§ WHAT IS NEEDED
Please restate the data word for word.

§ Stored entries
-- Opening Marker --
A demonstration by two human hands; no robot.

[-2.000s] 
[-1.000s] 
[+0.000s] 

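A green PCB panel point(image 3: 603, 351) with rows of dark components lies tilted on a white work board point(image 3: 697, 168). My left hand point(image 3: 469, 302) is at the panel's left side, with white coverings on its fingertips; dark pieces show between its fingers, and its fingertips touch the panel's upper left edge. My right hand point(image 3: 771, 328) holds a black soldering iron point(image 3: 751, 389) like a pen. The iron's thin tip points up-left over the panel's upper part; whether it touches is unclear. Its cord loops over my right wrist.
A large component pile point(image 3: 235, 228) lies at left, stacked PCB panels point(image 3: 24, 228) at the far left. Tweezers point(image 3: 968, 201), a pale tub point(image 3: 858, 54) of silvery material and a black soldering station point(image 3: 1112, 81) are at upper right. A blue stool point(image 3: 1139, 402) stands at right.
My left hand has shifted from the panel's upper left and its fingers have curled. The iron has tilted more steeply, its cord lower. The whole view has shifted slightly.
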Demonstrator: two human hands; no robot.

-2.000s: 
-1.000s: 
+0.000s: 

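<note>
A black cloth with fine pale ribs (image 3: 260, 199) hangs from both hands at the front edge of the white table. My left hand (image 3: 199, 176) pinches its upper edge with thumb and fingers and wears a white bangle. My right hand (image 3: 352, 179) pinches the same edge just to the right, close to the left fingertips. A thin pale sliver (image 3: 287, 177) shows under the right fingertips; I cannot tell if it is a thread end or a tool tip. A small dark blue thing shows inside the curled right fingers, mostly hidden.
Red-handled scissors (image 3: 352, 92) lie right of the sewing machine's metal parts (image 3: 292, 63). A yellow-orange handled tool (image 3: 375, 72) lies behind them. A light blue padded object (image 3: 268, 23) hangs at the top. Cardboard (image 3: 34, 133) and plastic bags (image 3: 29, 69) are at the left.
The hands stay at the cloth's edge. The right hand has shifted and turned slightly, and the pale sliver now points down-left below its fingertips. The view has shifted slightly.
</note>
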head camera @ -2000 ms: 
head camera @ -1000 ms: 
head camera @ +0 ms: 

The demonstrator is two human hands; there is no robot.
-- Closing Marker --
§ TASK RESULT
A demonstration by two human hands; no robot.

[-2.000s] 
[-1.000s] 
[+0.000s] 

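A green PCB panel point(image 3: 603, 351) with rows of dark components lies tilted on a white work board point(image 3: 697, 168). My left hand point(image 3: 469, 302) is at the panel's left side, with white coverings on its fingertips; dark pieces show between its fingers, and its fingertips touch the panel's upper left edge. My right hand point(image 3: 771, 328) holds a black soldering iron point(image 3: 751, 389) like a pen. The iron's thin tip points up-left over the panel's upper part; whether it touches is unclear. Its cord loops over my right wrist.
A large component pile point(image 3: 235, 228) lies at left, stacked PCB panels point(image 3: 24, 228) at the far left. Tweezers point(image 3: 968, 201), a pale tub point(image 3: 858, 54) of silvery material and a black soldering station point(image 3: 1112, 81) are at upper right. A blue stool point(image 3: 1139, 402) stands at right.
My left hand has shifted from the panel's upper left and its fingers have curled. The iron has tilted more steeply, its cord lower. The whole view has shifted slightly.
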Demonstrator: two human hands; no robot.

-2.000s: 
-1.000s: 
+0.000s: 

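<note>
A black cloth with fine pale ribs (image 3: 260, 199) hangs from both hands at the front edge of the white table. My left hand (image 3: 199, 176) pinches its upper edge with thumb and fingers and wears a white bangle. My right hand (image 3: 352, 179) pinches the same edge just to the right, close to the left fingertips. A thin pale sliver (image 3: 287, 177) shows under the right fingertips; I cannot tell if it is a thread end or a tool tip. A small dark blue thing shows inside the curled right fingers, mostly hidden.
Red-handled scissors (image 3: 352, 92) lie right of the sewing machine's metal parts (image 3: 292, 63). A yellow-orange handled tool (image 3: 375, 72) lies behind them. A light blue padded object (image 3: 268, 23) hangs at the top. Cardboard (image 3: 34, 133) and plastic bags (image 3: 29, 69) are at the left.
The hands stay at the cloth's edge. The right hand has shifted and turned slightly, and the pale sliver now points down-left below its fingertips. The view has shifted slightly.
</note>
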head camera @ -2000 ms: 
head camera @ -1000 ms: 
head camera @ +0 ms: 

The demonstrator is two human hands; there is no robot.

What was produced is the complete output.